**What to produce**
Please transcribe every record below exactly as written.
── Exercise materials
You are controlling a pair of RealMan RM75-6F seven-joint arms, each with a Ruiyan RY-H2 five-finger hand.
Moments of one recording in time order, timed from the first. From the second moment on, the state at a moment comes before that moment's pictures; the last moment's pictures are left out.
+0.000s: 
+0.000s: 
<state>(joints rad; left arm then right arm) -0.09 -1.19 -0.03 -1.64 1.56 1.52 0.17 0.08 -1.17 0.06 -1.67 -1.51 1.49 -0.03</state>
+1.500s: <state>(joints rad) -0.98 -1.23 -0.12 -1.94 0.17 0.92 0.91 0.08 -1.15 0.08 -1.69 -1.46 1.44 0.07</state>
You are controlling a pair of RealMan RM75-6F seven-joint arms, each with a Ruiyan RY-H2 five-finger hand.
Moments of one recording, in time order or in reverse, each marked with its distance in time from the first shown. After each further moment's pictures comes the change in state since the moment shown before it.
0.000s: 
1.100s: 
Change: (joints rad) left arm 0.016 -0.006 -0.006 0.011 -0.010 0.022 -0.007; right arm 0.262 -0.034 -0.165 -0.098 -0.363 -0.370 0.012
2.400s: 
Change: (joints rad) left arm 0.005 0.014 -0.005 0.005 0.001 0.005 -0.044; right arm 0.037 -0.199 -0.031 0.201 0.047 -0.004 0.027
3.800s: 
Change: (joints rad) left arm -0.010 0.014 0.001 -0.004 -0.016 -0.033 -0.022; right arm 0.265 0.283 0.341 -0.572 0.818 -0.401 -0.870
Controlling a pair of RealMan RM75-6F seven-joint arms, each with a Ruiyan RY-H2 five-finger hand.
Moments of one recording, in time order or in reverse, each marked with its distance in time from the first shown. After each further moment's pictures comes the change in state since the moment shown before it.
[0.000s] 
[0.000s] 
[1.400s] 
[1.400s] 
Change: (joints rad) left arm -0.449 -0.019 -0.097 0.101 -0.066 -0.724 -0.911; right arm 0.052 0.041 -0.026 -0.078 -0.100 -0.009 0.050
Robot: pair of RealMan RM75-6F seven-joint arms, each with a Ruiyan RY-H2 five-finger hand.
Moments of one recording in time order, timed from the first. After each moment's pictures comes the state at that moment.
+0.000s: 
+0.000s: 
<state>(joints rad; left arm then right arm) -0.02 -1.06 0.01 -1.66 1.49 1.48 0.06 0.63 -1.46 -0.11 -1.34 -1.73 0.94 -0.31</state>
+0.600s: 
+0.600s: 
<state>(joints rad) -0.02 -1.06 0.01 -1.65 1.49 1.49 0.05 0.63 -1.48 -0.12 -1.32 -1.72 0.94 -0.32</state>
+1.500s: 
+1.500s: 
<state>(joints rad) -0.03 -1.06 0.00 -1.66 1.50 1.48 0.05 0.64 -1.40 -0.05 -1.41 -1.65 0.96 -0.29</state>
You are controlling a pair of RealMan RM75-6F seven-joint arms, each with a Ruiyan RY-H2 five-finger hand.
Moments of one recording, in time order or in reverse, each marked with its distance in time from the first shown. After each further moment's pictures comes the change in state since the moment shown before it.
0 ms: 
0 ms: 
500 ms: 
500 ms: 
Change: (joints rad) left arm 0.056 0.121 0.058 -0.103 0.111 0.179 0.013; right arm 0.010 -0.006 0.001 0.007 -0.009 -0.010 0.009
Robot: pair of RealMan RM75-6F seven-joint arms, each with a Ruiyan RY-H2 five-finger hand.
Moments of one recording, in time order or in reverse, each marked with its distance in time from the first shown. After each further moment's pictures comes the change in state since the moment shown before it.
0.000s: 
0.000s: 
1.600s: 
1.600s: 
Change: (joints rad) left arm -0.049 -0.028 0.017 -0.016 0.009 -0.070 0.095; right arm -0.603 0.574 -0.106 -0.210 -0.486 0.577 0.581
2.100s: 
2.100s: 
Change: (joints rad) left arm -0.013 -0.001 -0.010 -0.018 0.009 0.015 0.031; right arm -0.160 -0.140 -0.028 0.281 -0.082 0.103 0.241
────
**Exercise answer**
You are controlling a pair of RealMan RM75-6F seven-joint arms, each with a Ruiyan RY-H2 five-finger hand.
Moments of one recording in time order, timed from the first. From the second moment on, the state at a moment comes before that moment's pictures; the last moment's pictures are left out.
+0.000s: 
+0.000s: 
<state>(joints rad; left arm then right arm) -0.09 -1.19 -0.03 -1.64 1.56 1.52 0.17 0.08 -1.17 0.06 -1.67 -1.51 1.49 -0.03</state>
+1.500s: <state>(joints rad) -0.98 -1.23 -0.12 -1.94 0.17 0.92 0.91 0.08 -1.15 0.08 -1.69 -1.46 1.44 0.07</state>
You are controlling a pair of RealMan RM75-6F seven-joint arms, each with a Ruiyan RY-H2 five-finger hand.
Moments of one recording, in time order or in reverse, each marked with its distance in time from the first shown. After each further moment's pictures comes the change in state since the moment shown before it.
0.000s: 
1.100s: 
Change: (joints rad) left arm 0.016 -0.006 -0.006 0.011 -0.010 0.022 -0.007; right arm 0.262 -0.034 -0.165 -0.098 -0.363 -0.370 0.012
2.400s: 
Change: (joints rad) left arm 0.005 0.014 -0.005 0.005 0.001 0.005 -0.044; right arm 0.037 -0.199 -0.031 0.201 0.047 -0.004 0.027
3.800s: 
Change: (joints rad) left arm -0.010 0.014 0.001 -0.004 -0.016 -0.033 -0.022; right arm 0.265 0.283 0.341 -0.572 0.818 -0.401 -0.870
Controlling a pair of RealMan RM75-6F seven-joint arms, each with a Ruiyan RY-H2 five-finger hand.
Moments of one recording, in time order or in reverse, each marked with its distance in time from the first shown. After each further moment's pictures comes the change in state since the moment shown before it.
[0.000s] 
[0.000s] 
[1.400s] 
[1.400s] 
Change: (joints rad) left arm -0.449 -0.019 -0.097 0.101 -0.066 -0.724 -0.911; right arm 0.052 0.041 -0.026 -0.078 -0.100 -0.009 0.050
Robot: pair of RealMan RM75-6F seven-joint arms, each with a Ruiyan RY-H2 five-finger hand.
Moments of one recording in time order, timed from the first. After each moment's pictures comes the state at that moment.
+0.000s: 
+0.000s: 
<state>(joints rad; left arm then right arm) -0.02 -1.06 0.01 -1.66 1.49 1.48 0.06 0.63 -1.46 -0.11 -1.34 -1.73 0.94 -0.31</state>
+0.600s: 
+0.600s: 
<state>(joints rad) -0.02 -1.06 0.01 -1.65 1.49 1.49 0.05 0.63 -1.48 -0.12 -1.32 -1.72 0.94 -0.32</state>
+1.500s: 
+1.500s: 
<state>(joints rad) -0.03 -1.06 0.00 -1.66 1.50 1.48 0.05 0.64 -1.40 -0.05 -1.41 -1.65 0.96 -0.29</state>
You are controlling a pair of RealMan RM75-6F seven-joint arms, each with a Ruiyan RY-H2 five-finger hand.
Moments of one recording, in time order or in reverse, each marked with its distance in time from the first shown. After each further moment's pictures comes the change in state since the moment shown before it.
0 ms: 
0 ms: 
500 ms: 
500 ms: 
Change: (joints rad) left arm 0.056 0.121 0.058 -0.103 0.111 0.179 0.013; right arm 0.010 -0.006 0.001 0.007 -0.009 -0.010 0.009
Robot: pair of RealMan RM75-6F seven-joint arms, each with a Ruiyan RY-H2 five-finger hand.
Moments of one recording, in time order or in reverse, each marked with its distance in time from the first shown. After each further moment's pictures comes the change in state since the moment shown before it.
0.000s: 
0.000s: 
1.600s: 
1.600s: 
Change: (joints rad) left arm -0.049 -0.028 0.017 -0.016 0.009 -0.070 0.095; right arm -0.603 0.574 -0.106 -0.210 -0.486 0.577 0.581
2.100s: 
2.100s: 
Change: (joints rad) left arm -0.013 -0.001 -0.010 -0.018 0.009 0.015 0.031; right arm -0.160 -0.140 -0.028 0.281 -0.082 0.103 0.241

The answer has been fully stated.